• Collected data:
>>>

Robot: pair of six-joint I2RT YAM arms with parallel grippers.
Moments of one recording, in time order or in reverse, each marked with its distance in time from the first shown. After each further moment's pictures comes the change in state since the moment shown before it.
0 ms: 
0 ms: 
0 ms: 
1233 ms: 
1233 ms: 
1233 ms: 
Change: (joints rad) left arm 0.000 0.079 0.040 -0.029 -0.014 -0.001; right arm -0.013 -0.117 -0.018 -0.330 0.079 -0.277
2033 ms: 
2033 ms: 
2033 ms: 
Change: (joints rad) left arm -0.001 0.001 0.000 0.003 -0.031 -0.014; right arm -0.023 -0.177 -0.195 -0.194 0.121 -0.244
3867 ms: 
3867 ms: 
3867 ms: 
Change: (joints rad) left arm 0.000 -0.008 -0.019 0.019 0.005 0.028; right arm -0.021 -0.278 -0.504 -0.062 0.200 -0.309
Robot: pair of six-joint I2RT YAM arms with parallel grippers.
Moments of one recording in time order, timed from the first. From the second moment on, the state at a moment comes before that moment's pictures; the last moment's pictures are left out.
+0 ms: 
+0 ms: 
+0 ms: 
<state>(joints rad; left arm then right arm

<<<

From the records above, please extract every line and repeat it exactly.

Robot: pair of six-joint I2RT YAM arms with parallel grippers.
Moments of one recording, in time order or in reverse, each marked with its distance in time from the first shown. After each further moment's pictures comes the change in state since the moment shown before it.
0 ms: 
0 ms: 
0 ms: 
1233 ms: 
1233 ms: 
1233 ms: 
Change: (joints rad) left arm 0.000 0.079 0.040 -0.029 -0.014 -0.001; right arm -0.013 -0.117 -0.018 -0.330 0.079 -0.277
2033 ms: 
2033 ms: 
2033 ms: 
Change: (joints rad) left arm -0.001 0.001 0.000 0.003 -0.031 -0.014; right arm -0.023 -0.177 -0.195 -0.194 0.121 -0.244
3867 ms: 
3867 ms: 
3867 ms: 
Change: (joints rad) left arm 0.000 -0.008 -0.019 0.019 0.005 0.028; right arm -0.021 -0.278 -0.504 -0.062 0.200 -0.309
Robot: pair of six-joint I2RT YAM arms with parallel grippers.
Moments of one recording in time order, timed from the first. From the second moment on, the state at a moment comes before that moment's pictures; the last moment's pictures are left out.
+0 ms: 
+0 ms: 
+0 ms: 
<state>(joints rad; left arm then right arm

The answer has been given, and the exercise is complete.